Suppose we choose independently 25 numbers at random (uniform density) from the interval [math][0,20][/math]. Write the normal densities that approximate the densities of their sum [math]S_{25}[/math], their standardized sum [math]S_{25}^*[/math], and their average [math]A_{25}[/math].
Write a program to choose independently 25 numbers at random from [math][0,20][/math], compute their sum [math]S_{25}[/math], and repeat this experiment 1000 times. Make a bar graph for the density of [math]S_{25}[/math] and compare it with the normal approximation of Exercise Exercise. How good is the fit? Now do the same for the standardized sum [math]S_{25}^*[/math] and the average [math]A_{25}[/math].
In general, the Central Limit Theorem gives a better estimate than Chebyshev's inequality for the average of a sum. To see this, let [math]A_{25}[/math] be the average calculated in Exercise, and let [math]N[/math] be the normal approximation for [math]A_{25}[/math]. Modify your program in Exercise to provide a table of the function [math]F(x) = P(|A_{25} - 10| \geq x) = {}[/math] fraction of the total of 1000 trials for which [math]|A_{25} - 10| \geq x[/math]. Do the same for the function [math]f(x) = P(|N - 10| \geq x)[/math]. (You can use the normal table, Table, or the procedure NormalArea for this.) Now plot on the same axes the graphs of [math]F(x)[/math], [math]f(x)[/math], and the Chebyshev function [math]g(x) = 4/(3x^2)[/math]. How do [math]f(x)[/math] and [math]g(x)[/math] compare as estimates for [math]F(x)[/math]?
The Central Limit Theorem says the sums of independent random variables tend to look normal, no matter what crazy distribution the individual variables have. Let us test this by a computer simulation. Choose independently 25 numbers from the interval [math][0,1][/math] with the probability density [math]f(x)[/math] given below, and compute their sum [math]S_{25}[/math]. Repeat this experiment 1000 times, and make up a bar graph of the results. Now plot on the same graph the density [math]\phi(x) = \mbox {normal \,\,\,}(x,\mu(S_{25}),\sigma(S_{25}))[/math]. How well does the normal density fit your bar graph in each case?
- [math]f(x) = 1[/math].
- [math]f(x) = 2x[/math].
- [math]f(x) = 3x^2[/math].
- [math]f(x) = 4|x - 1/2|[/math].
- [math]f(x) = 2 - 4|x - 1/2|[/math].
How large must [math]n[/math] be before [math]S_n = X_1 + X_2 +\cdots+ X_n[/math] is approximately normal? This number is often surprisingly small. Let us explore this question with a computer simulation. Choose [math]n[/math] numbers from [math][0,1][/math] with probability density [math]f(x)[/math], where [math]n = 3[/math], 6, 12, 20, and [math]f(x)[/math] is each of the densities in Exercise. Compute their sum [math]S_n[/math], repeat this experiment 1000 times, and make up a bar graph of 20 bars of the results. How large must [math]n[/math] be before you get a good fit?
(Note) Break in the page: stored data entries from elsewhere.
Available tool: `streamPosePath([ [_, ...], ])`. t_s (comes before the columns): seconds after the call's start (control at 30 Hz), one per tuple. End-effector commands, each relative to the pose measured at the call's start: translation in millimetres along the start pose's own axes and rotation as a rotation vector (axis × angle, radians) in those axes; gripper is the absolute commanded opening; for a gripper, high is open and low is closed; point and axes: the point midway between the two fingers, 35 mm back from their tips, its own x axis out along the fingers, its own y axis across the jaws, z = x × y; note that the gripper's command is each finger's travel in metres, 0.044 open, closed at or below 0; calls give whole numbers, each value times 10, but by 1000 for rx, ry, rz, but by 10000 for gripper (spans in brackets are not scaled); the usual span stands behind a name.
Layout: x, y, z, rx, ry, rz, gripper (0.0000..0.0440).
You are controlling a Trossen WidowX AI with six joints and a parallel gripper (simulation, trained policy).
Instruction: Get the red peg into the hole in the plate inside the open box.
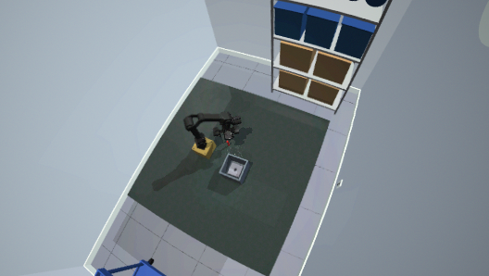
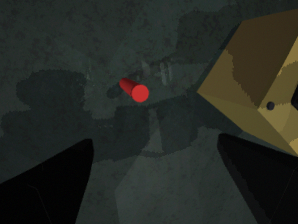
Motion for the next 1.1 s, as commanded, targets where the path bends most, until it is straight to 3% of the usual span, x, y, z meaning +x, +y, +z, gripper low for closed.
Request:
streamPosePath([
  [0.0,131,-21,37,26,-4,-13,379],
  [0.77,805,-58,190,174,-25,6,362],
  [0.87,861,-45,197,189,-27,8,337],
  [1.07,935,26,190,185,-26,20,222],
])
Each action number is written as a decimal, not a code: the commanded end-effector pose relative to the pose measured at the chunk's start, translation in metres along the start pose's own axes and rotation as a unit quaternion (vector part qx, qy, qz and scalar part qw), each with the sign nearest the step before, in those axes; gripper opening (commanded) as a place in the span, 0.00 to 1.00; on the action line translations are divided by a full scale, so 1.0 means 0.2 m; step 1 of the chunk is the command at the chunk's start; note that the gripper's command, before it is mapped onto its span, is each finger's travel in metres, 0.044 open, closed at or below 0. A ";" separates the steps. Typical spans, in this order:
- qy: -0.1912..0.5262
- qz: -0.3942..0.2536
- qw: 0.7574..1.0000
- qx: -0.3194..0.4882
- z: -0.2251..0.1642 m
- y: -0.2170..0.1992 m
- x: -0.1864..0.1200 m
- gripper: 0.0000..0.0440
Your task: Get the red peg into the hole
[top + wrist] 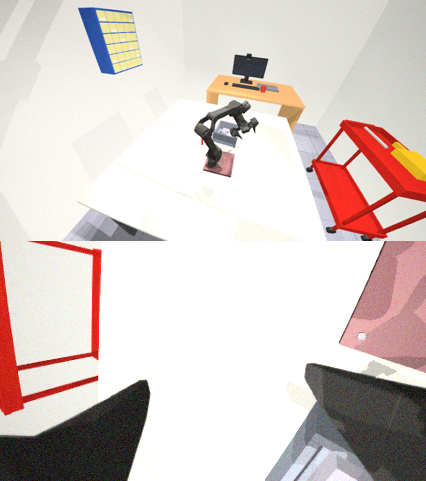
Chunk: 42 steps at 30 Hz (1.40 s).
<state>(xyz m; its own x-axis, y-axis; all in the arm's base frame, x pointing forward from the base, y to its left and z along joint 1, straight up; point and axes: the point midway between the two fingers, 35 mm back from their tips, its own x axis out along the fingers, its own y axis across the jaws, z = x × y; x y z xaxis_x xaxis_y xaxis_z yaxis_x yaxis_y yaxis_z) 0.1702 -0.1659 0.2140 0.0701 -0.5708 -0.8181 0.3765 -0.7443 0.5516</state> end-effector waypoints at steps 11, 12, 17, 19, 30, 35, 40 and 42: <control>0.076 -0.010 0.972 -0.223 -0.29 -0.17 -0.12 1.00; 0.082 -0.011 0.967 -0.239 -0.31 -0.19 -0.13 1.00; 0.108 -0.014 0.942 -0.318 -0.40 -0.28 -0.19 1.00; 0.118 -0.015 0.929 -0.349 -0.43 -0.32 -0.21 1.00; 0.170 -0.027 0.842 -0.511 -0.56 -0.58 -0.32 1.00; 0.189 -0.035 0.792 -0.579 -0.59 -0.72 -0.36 1.00; 0.206 -0.046 0.737 -0.642 -0.60 -0.88 -0.40 1.00; 0.213 -0.052 0.713 -0.666 -0.60 -0.94 -0.41 1.00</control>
<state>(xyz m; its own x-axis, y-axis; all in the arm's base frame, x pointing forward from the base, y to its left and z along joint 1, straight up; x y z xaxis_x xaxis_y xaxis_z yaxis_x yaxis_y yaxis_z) 0.2136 0.0503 0.1678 0.1847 -0.1868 -0.9649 0.9457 0.3009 0.1228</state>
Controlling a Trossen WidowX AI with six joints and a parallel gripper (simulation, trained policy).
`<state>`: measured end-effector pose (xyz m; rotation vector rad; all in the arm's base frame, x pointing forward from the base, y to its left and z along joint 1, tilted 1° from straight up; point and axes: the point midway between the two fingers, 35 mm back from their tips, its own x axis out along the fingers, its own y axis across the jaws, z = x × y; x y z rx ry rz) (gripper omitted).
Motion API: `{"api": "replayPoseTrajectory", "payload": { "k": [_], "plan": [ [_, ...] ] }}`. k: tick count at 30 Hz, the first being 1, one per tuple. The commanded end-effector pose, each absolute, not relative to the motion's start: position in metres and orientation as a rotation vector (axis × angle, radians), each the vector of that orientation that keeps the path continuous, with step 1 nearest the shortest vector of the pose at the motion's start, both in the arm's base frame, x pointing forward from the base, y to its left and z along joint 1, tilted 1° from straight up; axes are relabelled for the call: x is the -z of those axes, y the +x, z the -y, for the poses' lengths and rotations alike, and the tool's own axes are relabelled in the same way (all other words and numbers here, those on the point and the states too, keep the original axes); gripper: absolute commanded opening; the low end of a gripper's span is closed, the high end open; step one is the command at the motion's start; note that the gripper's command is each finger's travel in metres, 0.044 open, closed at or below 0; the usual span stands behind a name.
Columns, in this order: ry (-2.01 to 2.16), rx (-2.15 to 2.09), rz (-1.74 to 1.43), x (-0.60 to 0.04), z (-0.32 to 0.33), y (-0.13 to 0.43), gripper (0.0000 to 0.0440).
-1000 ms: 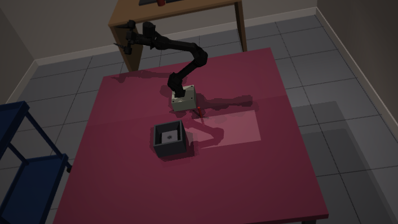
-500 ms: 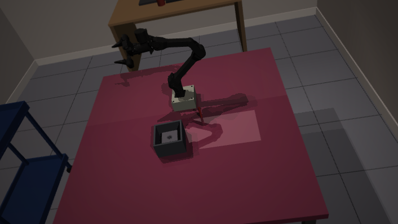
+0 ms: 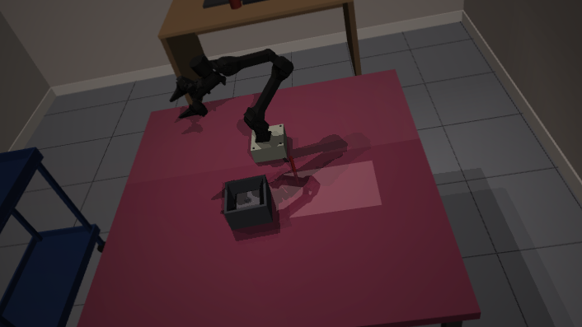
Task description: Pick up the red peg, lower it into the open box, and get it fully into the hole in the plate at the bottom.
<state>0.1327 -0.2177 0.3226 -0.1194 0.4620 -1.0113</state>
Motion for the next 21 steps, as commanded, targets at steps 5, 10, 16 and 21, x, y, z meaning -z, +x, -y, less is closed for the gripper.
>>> {"api": "replayPoseTrajectory", "payload": {
  "k": [5,10,16,21],
  "plan": [
    [0.092,0.876,-0.546,-0.286,0.186,0.166,0.0440],
    [0.223,0.796,-0.619,-0.264,0.159,0.183,0.0440],
    [0.365,0.726,-0.723,-0.238,0.121,0.197,0.0440],
    [0.460,0.692,-0.815,-0.220,0.090,0.202,0.0440]
  ]
}}
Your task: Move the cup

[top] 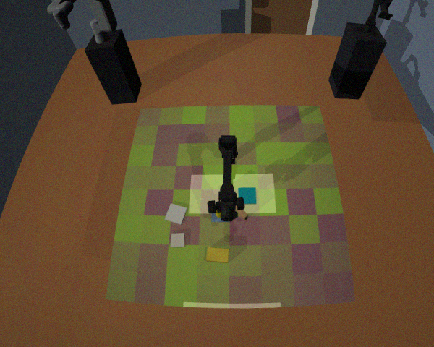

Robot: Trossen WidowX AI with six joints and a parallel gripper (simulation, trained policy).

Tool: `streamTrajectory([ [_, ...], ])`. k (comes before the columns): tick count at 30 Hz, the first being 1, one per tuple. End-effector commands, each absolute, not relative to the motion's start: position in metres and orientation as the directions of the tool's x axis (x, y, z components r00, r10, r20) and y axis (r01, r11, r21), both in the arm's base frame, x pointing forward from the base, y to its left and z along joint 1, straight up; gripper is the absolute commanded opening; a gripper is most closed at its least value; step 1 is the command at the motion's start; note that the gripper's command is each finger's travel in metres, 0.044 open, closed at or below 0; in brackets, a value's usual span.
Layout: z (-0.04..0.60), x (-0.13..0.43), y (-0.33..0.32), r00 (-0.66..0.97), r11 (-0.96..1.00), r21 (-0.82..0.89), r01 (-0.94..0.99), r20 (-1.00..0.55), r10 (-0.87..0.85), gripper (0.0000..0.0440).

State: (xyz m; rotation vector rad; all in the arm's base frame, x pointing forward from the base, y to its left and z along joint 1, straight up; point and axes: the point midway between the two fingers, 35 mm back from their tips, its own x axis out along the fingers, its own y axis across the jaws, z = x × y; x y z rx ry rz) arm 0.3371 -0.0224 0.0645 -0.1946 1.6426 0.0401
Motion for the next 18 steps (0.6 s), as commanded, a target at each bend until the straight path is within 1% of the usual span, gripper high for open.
streamTrajectory([
  [1, 0.06, 0.335, -0.024, -0.078, 0.978, -0.083, -0.191, -0.992, -0.099, 0.0045],
  [3, 0.061, 0.334, -0.024, -0.083, 0.973, -0.08, -0.214, -0.991, -0.1, 0.0007],
  [9, 0.072, 0.333, -0.022, -0.084, 0.962, -0.067, -0.265, -0.992, -0.092, 0.0022],
  [18, 0.098, 0.329, -0.01, -0.071, 0.952, -0.048, -0.303, -0.995, -0.073, 0.002],
])
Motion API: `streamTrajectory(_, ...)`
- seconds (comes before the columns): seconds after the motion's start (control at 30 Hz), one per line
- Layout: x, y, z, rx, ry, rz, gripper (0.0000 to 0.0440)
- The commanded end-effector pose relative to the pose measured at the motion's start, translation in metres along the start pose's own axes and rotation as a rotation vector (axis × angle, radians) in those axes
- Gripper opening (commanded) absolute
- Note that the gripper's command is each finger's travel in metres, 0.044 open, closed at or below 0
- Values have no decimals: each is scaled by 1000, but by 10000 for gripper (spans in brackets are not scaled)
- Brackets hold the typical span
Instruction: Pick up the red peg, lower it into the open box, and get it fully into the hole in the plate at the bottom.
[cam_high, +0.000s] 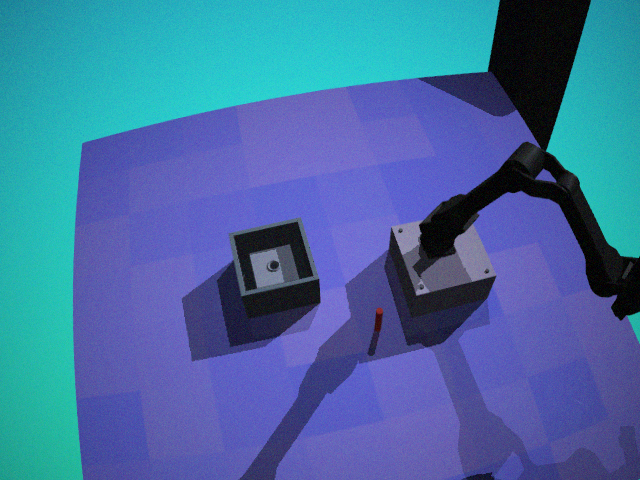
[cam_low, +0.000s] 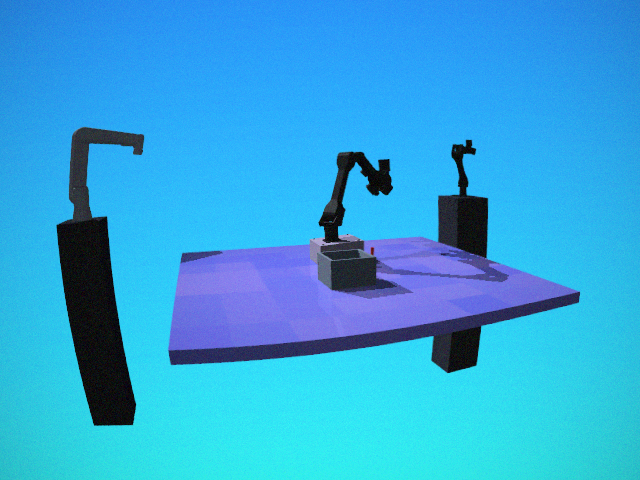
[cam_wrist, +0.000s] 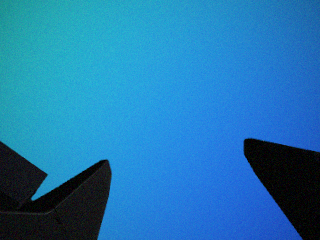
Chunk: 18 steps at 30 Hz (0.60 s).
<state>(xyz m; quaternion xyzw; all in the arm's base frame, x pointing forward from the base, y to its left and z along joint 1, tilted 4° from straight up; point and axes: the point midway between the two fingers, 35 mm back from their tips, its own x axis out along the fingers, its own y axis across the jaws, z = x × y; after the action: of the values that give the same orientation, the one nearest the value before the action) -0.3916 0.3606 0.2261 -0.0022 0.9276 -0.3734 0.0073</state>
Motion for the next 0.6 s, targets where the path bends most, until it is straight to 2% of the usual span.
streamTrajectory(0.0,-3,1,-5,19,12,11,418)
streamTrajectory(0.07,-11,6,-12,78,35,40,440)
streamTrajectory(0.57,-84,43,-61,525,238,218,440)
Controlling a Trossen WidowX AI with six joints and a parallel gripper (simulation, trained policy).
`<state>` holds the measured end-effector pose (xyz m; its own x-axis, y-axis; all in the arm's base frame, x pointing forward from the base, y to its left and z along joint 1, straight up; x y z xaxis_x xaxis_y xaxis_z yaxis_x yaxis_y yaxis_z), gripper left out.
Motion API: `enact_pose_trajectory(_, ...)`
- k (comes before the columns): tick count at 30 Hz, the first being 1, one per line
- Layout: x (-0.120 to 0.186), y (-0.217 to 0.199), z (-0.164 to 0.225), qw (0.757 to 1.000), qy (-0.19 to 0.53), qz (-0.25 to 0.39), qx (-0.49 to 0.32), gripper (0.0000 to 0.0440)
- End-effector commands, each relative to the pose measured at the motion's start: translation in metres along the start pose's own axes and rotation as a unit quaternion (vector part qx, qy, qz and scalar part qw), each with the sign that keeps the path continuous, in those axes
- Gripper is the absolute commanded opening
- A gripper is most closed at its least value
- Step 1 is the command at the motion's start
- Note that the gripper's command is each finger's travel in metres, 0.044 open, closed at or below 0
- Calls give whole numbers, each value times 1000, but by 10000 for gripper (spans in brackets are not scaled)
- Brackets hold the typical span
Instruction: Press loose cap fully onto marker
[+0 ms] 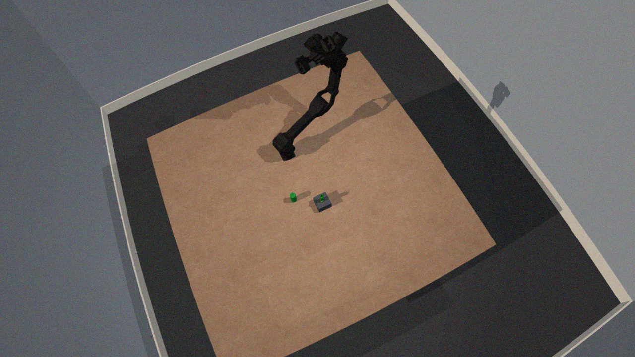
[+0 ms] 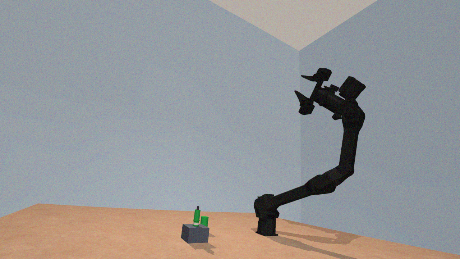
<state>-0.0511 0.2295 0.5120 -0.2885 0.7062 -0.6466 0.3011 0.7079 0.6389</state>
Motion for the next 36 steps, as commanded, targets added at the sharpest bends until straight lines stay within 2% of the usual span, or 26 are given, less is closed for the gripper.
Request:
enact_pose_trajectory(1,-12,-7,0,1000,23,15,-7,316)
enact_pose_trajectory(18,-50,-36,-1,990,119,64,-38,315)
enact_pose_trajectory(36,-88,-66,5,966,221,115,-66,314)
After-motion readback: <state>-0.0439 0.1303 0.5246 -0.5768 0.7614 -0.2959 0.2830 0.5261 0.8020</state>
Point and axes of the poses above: the point midway between the two fingers, 35 mm back from their tips, its own x axis back along the fingers, its own y axis across the jaws, z = x × y, the point moved 10 cm from there along x, back along the fingers, and after that the axes turned 5 degrees about x, right-handed, at the moved point
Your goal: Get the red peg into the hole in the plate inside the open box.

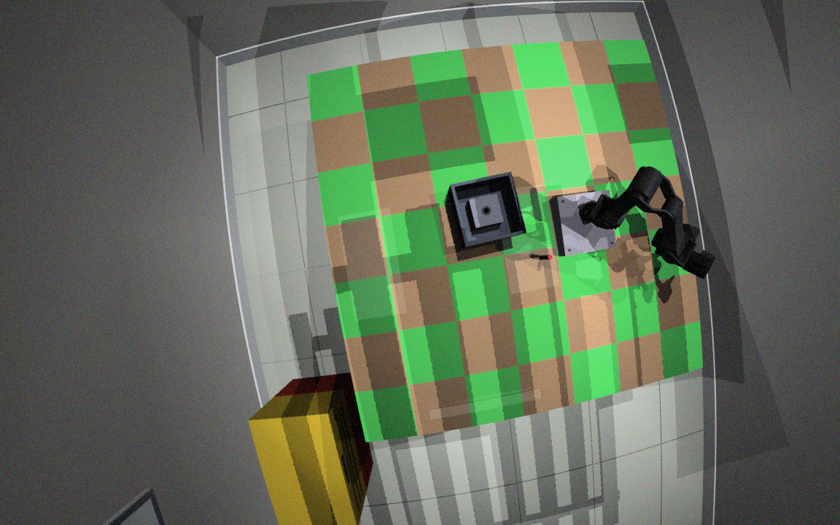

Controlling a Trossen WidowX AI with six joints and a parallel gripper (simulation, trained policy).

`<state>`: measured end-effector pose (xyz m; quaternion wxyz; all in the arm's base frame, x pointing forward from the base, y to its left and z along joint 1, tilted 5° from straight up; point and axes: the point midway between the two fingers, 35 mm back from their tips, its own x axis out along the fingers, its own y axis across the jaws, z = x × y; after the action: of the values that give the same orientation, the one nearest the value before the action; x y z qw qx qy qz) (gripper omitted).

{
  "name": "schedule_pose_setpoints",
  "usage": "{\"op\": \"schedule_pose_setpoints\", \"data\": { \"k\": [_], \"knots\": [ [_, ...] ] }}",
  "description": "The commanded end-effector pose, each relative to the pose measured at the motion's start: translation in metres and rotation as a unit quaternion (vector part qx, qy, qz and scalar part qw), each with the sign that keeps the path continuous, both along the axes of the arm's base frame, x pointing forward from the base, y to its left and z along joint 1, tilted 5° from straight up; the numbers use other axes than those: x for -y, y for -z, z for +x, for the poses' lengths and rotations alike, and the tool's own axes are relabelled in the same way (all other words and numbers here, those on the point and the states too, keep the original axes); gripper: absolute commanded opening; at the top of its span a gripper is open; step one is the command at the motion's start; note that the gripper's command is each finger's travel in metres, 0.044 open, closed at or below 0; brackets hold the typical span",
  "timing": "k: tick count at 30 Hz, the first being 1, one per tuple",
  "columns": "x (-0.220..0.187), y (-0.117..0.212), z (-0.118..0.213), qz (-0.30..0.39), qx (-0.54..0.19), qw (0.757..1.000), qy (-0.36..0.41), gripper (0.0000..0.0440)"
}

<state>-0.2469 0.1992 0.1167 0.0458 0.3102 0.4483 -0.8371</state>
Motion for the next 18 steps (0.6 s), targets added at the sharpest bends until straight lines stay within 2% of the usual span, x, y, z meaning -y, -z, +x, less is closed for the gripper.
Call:
{"op": "schedule_pose_setpoints", "data": {
  "k": [1,9,18],
  "knots": [
    [-0.013,-0.006,0.010,-0.025,-0.002,0.998,0.052,0.0440],
    [-0.033,-0.003,0.038,-0.102,0.000,0.981,0.167,0.0440],
    [-0.050,0.001,0.071,-0.184,-0.007,0.938,0.293,0.0440]
  ]
}}
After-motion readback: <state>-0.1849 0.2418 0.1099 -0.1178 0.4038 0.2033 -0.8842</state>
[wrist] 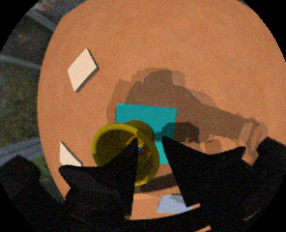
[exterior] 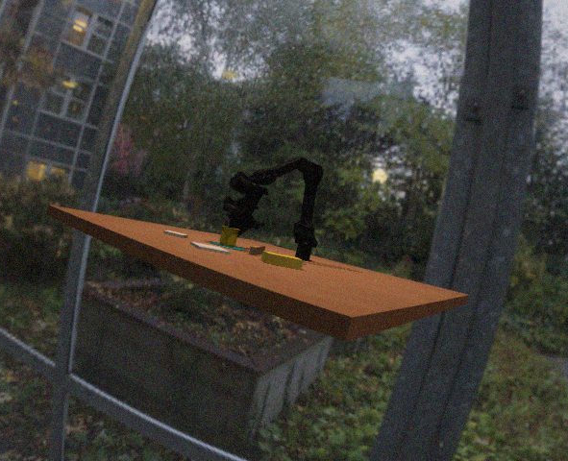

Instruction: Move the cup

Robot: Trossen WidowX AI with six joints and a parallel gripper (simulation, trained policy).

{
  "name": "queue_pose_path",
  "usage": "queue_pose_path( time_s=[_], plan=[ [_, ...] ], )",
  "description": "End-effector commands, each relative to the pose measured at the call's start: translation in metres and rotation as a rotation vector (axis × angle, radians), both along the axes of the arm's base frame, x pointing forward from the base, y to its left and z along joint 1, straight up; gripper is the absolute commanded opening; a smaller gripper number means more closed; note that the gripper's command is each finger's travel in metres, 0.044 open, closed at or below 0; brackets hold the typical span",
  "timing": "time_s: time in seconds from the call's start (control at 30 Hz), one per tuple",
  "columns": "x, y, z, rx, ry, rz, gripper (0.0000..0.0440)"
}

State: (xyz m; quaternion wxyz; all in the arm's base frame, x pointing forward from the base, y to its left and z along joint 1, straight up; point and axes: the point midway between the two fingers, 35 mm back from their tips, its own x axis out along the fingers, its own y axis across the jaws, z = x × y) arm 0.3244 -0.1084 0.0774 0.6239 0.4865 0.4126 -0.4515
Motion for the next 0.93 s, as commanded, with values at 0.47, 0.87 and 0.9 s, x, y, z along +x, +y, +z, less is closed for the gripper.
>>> queue_pose_path(
  time_s=[0.47,0.87,0.9],
  plan=[
    [-0.014,-0.003,0.042,0.030,-0.094,-0.002,0.0217],
    [-0.018,-0.016,0.083,0.006,-0.172,-0.022,0.0383],
    [-0.017,-0.017,0.086,0.004,-0.176,-0.024,0.0407]
  ],
)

A surveyor is measuring the height of a cliff known to be about 1000 feet. He assumes his instrument is properly calibrated and that his measurement errors are independent, with mean [math]\mu = 0[/math] and variance [math]\sigma^2 = 10[/math]. He plans to take [math]n[/math] measurements and form the average. Estimate, using (a) Chebyshev's inequality and (b) the normal approximation, how large [math]n[/math] should be if he wants to be 95 percent sure that his average falls within 1 foot of the true value. Now estimate, using (a) and (b), what value should [math]\sigma^2[/math] have if he wants to make only 10 measurements with the same confidence?